Print out each entry below in full, exactly as given, excluding pictures.

*** Exercise inputs ***

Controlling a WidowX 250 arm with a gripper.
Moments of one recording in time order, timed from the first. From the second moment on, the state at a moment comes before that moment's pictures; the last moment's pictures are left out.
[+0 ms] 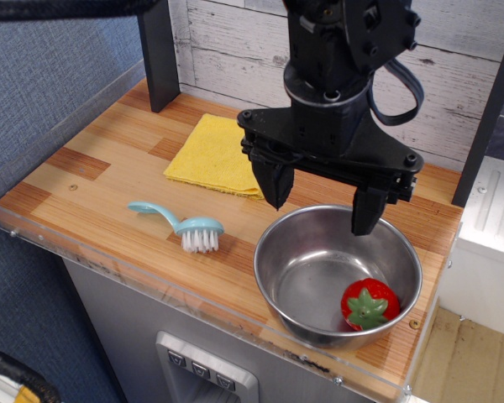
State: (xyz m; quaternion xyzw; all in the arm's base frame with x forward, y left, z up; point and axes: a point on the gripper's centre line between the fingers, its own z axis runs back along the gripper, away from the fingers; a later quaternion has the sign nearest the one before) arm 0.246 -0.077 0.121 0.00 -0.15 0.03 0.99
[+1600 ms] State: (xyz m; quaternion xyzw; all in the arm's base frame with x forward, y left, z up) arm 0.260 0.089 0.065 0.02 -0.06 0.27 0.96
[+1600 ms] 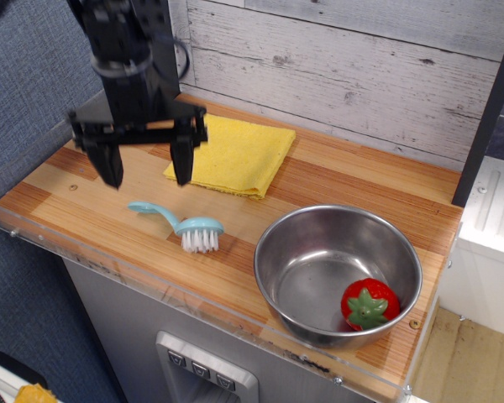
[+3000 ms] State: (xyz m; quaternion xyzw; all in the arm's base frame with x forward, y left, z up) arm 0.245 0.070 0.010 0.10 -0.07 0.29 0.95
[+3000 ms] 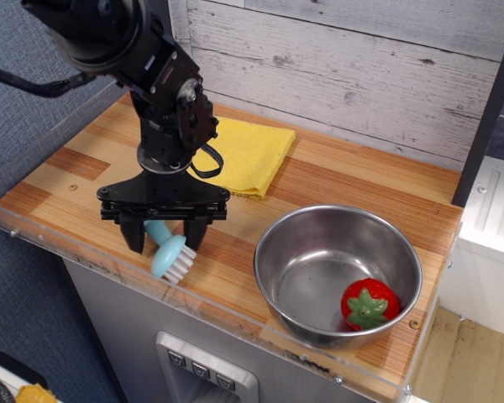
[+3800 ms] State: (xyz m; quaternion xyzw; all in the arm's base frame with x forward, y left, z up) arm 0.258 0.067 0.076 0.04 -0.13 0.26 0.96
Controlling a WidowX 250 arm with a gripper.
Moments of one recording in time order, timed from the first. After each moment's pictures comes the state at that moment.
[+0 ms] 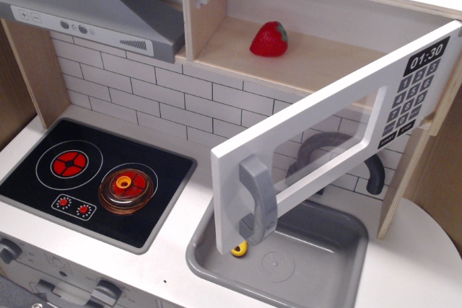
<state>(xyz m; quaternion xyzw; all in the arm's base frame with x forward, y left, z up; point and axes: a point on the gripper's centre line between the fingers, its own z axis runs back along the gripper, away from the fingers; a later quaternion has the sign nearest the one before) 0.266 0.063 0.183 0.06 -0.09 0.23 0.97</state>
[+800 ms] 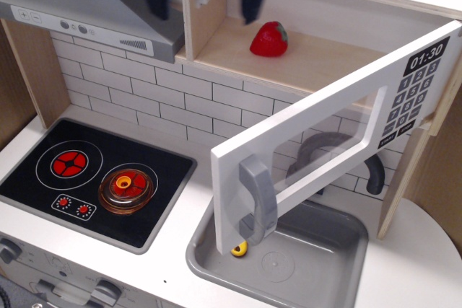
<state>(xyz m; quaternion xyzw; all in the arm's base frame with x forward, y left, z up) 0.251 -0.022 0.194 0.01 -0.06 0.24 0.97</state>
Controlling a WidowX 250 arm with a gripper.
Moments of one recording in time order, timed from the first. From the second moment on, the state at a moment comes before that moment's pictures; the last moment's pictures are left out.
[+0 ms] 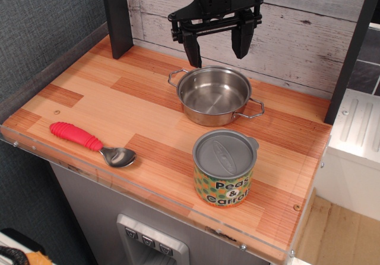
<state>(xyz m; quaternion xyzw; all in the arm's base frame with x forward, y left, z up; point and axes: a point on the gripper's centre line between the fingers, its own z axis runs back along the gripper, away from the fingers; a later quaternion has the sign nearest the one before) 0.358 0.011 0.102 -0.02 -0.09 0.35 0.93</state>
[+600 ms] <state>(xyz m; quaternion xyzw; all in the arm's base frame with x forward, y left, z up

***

_Output for this task_
Controlling a WidowX 250 arm with a gripper.
Moments of one recording in time order, timed from the first. From the second moment on, the state at a moment comes before that moment's pictures; the last moment's pictures are left out.
[+0 ms] 
State: (xyz m; quaternion xyzw; all in the arm's base frame with x forward, y left, z up; point and axes: a point on the gripper's centre line between the fingers, its own z axis runs back along the gripper, away from the fingers; a later quaternion has the sign nearest the one before) arm 0.246 -0.077 0.121 0.00 -0.15 0.03 0.99
[+1600 ms] State: (xyz m; quaternion xyzw; all in the arm's base frame with x forward, y left, z up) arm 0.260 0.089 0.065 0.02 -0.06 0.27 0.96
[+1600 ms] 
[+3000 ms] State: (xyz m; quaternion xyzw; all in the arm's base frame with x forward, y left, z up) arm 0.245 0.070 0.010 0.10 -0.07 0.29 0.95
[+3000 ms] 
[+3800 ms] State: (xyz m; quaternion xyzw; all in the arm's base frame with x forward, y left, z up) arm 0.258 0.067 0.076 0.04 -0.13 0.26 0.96
Controlling a WidowX 250 arm with a gripper.
Moments of one recording in time order, timed from the first. After each moment's pictures comes the state at that moment.
[+0 ms] 
<state>(xyz m; quaternion xyzw; all in the arm's base frame with x forward, y left, z up; point and axes: a point on the gripper's centre line between the fingers, its own z axis runs back along the gripper, away from the fingers; a later quaternion has the sign nearest the one before) 0.266 0.063 0.183 0.06 -0.09 0.23 0.97</state>
[+800 ms] 
<state>(xyz m; quaternion xyzw; all in the arm's base frame with x forward, y left, z up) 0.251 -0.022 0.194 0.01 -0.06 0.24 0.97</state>
Controlling a WidowX 250 arm with a gripper.
Moments of one recording in time order, timed from the first. From the second moment on, the state at a moment comes before that moment's pictures; the last moment's pictures are left out.
[+0 ms] 
<state>(xyz m; quaternion xyzw; all in the arm's base frame with x forward, y left, z up; point and axes: a point on the gripper's centre line between the fingers, its own z axis runs back along the gripper, away from the fingers; a later quaternion has the sign nearest the one before) 0.358 0.011 0.102 -0.02 -0.09 0.35 0.93</state>
[+600 ms] <state>(xyz m; quaternion xyzw; all in the arm's base frame with x forward, y left, z up

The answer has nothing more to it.